## Problem description
Find the lines below that contain the string "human". Copy each one.

## Given records
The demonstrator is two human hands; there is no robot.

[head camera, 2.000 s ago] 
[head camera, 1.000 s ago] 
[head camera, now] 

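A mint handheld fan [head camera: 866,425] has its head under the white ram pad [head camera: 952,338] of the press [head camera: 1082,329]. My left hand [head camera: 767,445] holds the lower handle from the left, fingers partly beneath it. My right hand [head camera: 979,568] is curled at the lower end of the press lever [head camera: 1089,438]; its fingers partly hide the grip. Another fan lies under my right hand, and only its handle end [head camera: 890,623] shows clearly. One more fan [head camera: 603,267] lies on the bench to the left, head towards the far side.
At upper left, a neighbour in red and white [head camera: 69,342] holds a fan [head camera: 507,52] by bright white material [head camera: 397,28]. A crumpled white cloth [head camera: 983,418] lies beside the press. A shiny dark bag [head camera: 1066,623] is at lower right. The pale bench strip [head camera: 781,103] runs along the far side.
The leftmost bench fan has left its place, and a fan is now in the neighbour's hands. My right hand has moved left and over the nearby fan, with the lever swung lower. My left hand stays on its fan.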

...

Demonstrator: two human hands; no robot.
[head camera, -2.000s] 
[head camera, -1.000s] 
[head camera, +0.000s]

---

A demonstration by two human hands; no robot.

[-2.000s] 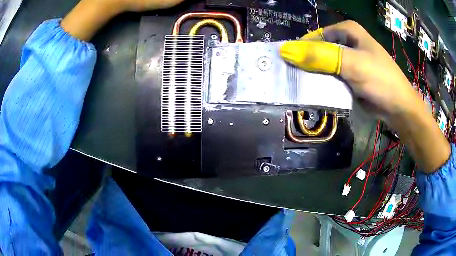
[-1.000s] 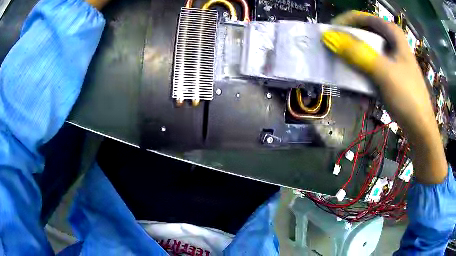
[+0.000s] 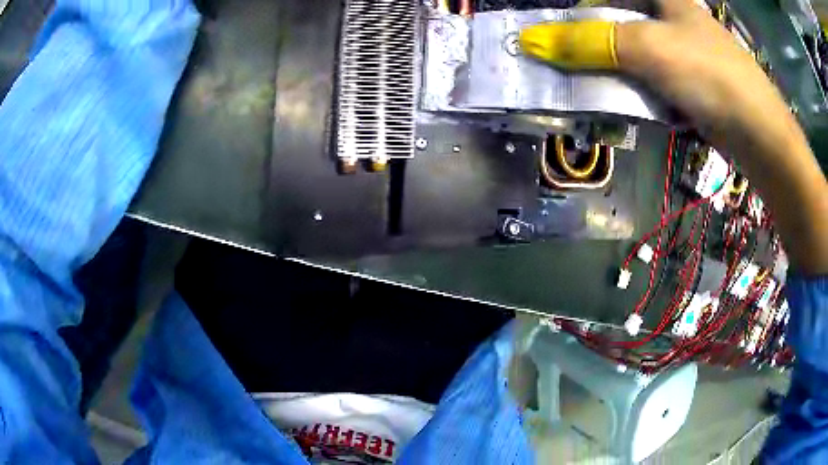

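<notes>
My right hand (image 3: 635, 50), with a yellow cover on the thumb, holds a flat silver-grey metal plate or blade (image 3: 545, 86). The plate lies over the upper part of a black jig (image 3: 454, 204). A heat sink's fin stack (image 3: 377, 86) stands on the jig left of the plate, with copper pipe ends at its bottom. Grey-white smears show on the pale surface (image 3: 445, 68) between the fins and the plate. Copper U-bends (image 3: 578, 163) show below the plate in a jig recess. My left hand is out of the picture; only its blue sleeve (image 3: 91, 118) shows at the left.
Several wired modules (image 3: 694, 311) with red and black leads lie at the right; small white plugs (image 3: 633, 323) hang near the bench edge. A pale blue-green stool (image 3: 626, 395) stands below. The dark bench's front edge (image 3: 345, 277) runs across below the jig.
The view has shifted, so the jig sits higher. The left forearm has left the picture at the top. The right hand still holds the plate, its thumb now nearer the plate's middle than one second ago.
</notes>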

## Solution to the exercise
The demonstrator is two human hands; there is no robot.
Demonstrator: two human hands; no robot.
A demonstration by two human hands; no robot.

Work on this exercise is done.